El cámara que acompañaba al periodista se golpeó con una farola del shock que le supuso la respuesta del miembro podemita, pero pudo mantener el temple y no hubo daños, de manera que la grabación seguía su curso. Ya quedaba poco para que el ministro accediera a su cueva, la tensión era ascendente. Echándole arrojo al asunto, el joven periodista replicó: “¡Qué escándalo, señor ministro! ¡Tiene razón, al fin y al cabo no es usted más que un anciano!”. Uy, ahí topó con el ego del de la camiseta negra, que se paró en seco. Cogió el abrigo de mujer, mientras al periodista le caían las gotas de sudor por la frente, y le espetó: “Ahora que nos hemos librado de Calvo y Redondo, lo que me faltaba a mí es tener que soportar a bestias como usted que se acercan a mí sin quitarse el sombrero”. El periodista, con toda la ironía del mundo, le suplicó llegando ya al final del trayecto: “Piedad, señor ministro, piedad. ¿Unas gambitas para sembrar la paz? Venga, no se desamine, tampoco lo está haciendo tan mal. Simplemente, no lo está haciendo”.

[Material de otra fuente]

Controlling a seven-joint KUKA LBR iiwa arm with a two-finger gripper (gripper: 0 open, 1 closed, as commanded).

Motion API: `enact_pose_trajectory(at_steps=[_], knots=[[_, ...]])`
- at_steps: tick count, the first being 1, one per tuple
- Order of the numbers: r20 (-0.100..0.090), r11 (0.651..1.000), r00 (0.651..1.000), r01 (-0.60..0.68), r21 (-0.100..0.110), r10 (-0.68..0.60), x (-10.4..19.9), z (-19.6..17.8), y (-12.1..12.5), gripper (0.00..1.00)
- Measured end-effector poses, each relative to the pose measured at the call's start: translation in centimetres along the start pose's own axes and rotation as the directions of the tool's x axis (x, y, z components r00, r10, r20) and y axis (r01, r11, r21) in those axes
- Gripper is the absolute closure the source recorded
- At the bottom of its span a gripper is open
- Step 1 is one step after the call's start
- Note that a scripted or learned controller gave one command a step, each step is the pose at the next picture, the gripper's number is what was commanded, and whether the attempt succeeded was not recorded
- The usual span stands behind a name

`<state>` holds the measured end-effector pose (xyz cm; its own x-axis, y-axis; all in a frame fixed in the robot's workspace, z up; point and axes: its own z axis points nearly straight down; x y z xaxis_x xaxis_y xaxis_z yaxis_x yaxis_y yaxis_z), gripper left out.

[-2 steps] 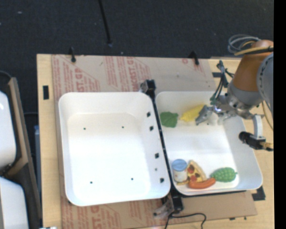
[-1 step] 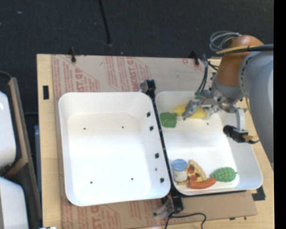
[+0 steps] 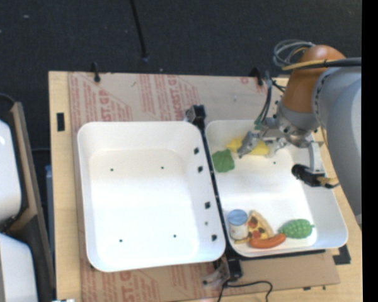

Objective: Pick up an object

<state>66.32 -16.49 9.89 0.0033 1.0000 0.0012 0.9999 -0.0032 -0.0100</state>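
Reaching in from the right, the gripper (image 3: 259,141) hangs low in the right bin (image 3: 331,206), right over a yellow toy (image 3: 249,145) near the back wall. Whether it is squeezing that toy or not, I cannot tell.

To do this step well, I think the arm should go straight down on the yellow toy, get it in the middle, squeeze, and lift slowly. A green toy (image 3: 223,162) sits just beside it, so it should not bump that one.

Counting now: two white bins, with the left bin (image 3: 145,143) next to the right one. One yellow toy. Two green things, the second being a bumpy green toy (image 3: 297,228) at the front. One small can (image 3: 237,223), one pizza slice (image 3: 259,224), one red pepper (image 3: 266,241).
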Motion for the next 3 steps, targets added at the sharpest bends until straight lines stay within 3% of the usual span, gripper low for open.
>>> enact_pose_trajectory(at_steps=[1,2,3], knots=[[-0.001,1.0,1.0,0.0,0.004,0.0,0.5,0.1,0.2,0.0],[0.002,1.0,1.0,0.002,-0.013,-0.002,0.4,-2.9,-0.8,0.0],[0.0,1.0,1.0,0.001,-0.005,-0.001,3.4,-1.1,0.7,0.0]])
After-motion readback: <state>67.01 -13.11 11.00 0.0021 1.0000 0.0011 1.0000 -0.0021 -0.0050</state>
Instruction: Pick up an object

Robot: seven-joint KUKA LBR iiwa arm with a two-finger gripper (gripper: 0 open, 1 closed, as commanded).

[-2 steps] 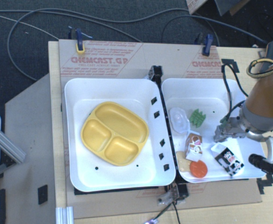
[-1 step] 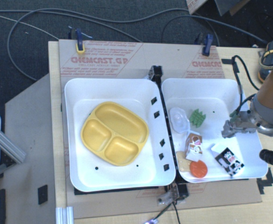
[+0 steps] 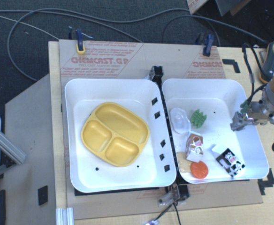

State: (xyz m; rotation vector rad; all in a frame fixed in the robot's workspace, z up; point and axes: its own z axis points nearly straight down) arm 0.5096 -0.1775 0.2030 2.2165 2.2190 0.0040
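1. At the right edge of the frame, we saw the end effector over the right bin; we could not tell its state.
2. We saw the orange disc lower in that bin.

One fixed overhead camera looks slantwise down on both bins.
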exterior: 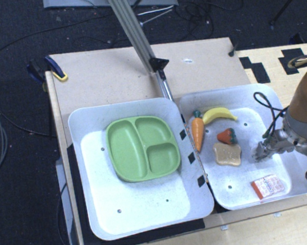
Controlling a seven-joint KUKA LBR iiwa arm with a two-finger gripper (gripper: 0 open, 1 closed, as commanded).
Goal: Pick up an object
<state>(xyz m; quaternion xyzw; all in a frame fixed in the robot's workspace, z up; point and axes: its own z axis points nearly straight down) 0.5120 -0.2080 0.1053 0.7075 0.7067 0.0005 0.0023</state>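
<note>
The gripper (pixel 260 152), claw state indeterminable, was positioned at three o'clock of the toast slice (pixel 228 154) in the right bin (pixel 269 100).

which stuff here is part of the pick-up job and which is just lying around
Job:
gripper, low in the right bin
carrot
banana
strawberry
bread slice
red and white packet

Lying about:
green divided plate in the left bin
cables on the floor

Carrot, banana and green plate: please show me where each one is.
Carrot (pixel 197 134), camera view, middle of its orange body.
Banana (pixel 219 115), camera view, middle of its yellow curve.
Green plate (pixel 116 152), camera view, its left rim.
</note>
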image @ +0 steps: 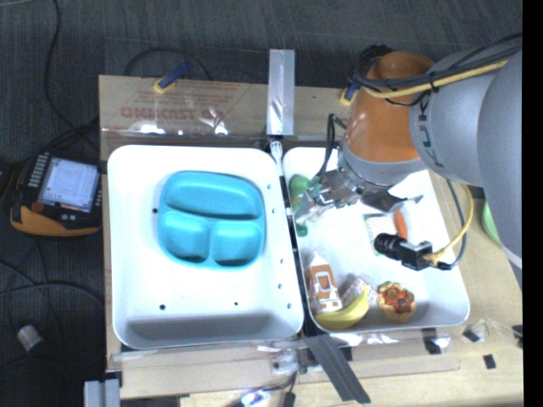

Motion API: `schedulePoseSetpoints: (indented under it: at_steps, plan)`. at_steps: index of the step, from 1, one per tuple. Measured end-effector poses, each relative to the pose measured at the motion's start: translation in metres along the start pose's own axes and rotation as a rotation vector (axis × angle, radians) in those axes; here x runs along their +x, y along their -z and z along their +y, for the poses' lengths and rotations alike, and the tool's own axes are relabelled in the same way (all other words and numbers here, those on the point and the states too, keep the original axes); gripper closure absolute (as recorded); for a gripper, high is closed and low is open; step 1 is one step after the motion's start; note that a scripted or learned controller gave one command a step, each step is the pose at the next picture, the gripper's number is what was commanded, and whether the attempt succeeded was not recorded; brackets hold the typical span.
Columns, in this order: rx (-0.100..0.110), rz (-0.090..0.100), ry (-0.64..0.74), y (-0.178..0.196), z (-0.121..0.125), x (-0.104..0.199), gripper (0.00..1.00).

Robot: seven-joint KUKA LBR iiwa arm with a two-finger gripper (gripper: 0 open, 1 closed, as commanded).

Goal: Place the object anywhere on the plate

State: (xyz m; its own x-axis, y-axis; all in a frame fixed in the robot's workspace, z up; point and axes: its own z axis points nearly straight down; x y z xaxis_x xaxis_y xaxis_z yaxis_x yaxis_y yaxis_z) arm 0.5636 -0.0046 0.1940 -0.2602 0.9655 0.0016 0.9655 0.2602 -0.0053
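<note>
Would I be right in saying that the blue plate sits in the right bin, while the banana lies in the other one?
Not quite: the camera view shows the blue plate in the left bin. The banana does lie in the other one, the right bin.

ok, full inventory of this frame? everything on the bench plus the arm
plate: 1, blue, three compartments, in the left bin
left bin: 1, white, left half of bench
right bin: 1, white, right half of bench
banana: 1, yellow, near edge of right bin
red-and-yellow fruit toy: 1, right of the banana
carton: 1, orange and white, beside the banana
green object: 1, far left corner of right bin, partly hidden
handheld screen: 1, orange-edged, left of bench
arm: 1, grey with orange band, over right bin
gripper: 1, by the green object
</note>
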Motion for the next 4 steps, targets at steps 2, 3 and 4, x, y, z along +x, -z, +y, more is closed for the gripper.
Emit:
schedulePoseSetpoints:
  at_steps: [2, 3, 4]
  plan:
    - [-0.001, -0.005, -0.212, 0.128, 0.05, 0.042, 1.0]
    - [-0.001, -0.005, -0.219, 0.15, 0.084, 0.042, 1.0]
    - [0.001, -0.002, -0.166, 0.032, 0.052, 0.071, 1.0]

El Gobierno de Sánchez se deshacía por esas horas. Todo era una tormenta de despropósitos, que ponía de manifiesto la falacia inconsistente que está siendo este período de la política española. Conservar, mantenerse juntos, perpetuar, salvar. Estos verbos no se aplican al país, pero sí a su presidente que, riendo mientras hace su footing matutino por los jardines de Moncloa, y tras haber visto la entrevista callejera de su ministro de Universidades, decía divertido: “¡Qué complicada es la dictadura del proletariado! Tienen todos la actitud de un funcionario, en vez del entusiasmo exacerbado, la grandeza del hombre civilizado. Sólo yo sé bien de eso. Más ministros como Castells necesita España, que se formen necios, vagos, sin base sólida. Eso es lo que de verdad necesita este país”. Un párroco que se acercó por ahí le besó compasivo la cabeza. “Gracias, padre. Quédese a comer. Hoy tenemos carne”.